(cross-posting my question from stack over flow here, I hope that's ok :
http://stackoverflow.com/questions/12961873/whats-a-good-mongodb-shar...
)
I'm storing performance metrics in the following schema:
{
"_id" : ObjectId("5069d68700a2934015000000"),
"port_name" : "CL1-A",
"metric" : 340,
"port_number" : "0",
"datetime" : ISODate("2012-09-30T13:44:00Z"),
"array_serial" : "12345"
}
Each array has 128 ports, the port names are CL1-A, CL2-A, CL3-A etc.. the
names correspond to port_numbers 0, 1, 2, 3 etc.. and I'm storing minutely
data for each metric in 1 collection per metric. I'd like to be able to
shard the collections but I'm having trouble figuring out a proper shard
key, and figuring out a unique index strategy.
Am I correct in the knowledge that the only way to enforce a unique key on
a sharded system is on the shard key? If I want to ensure a unique key on
array_serial, port_name, datetime, is that going to be an ok shard key?

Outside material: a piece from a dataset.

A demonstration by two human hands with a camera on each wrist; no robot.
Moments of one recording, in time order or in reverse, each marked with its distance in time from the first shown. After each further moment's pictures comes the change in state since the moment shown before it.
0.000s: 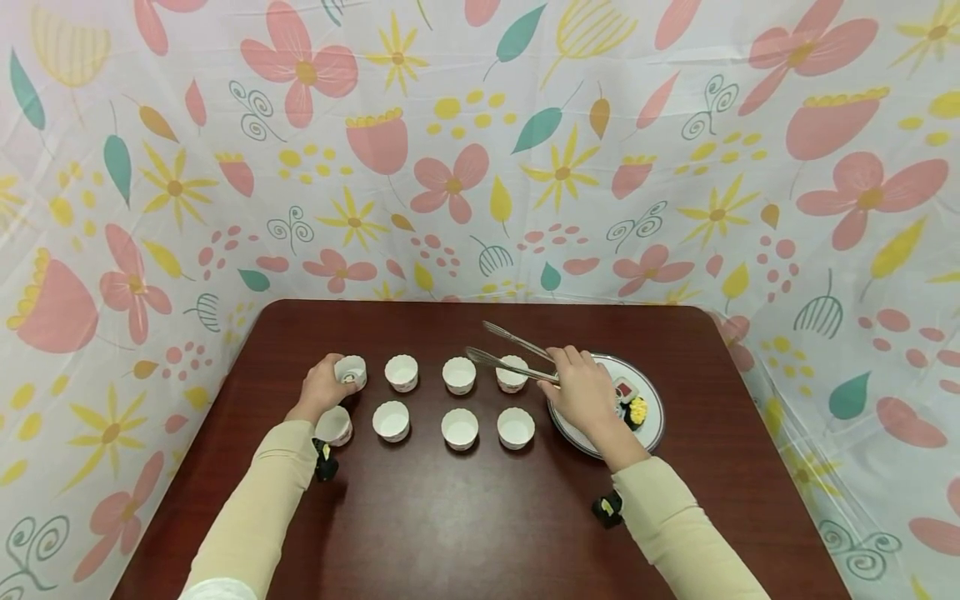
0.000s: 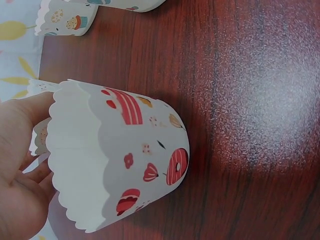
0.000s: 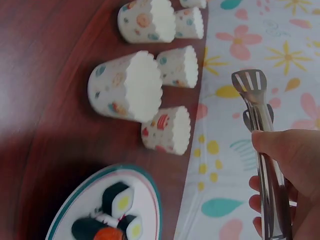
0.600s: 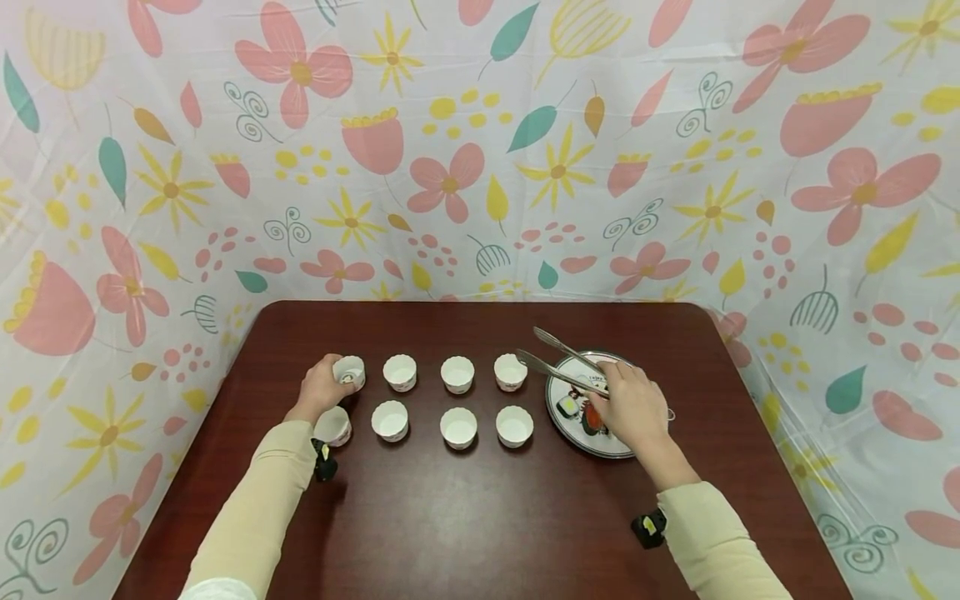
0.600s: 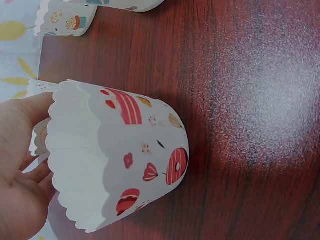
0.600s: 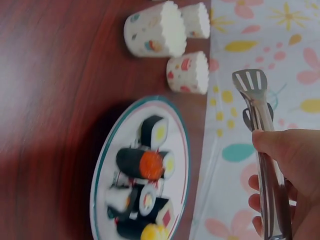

Will it provide enough cardinality while still allowing for query
localization, and manageable chunks?
Or should I shard only on port_name, that way the records are evenly spread
out across the cluster? If this is the shard key do I have to keep a proxy
collection like made up like this:
{
"_id" : ObjectId("5069d68700a2934015000000"),
"key" : "1234,CL-1A,<dateinmiliseconds>"
}
And only write to the sharded collection if a write to the above proxy
collection succeeds? That seems like a lot of extra overhead.
Sorry, this is all a bit new and confusing.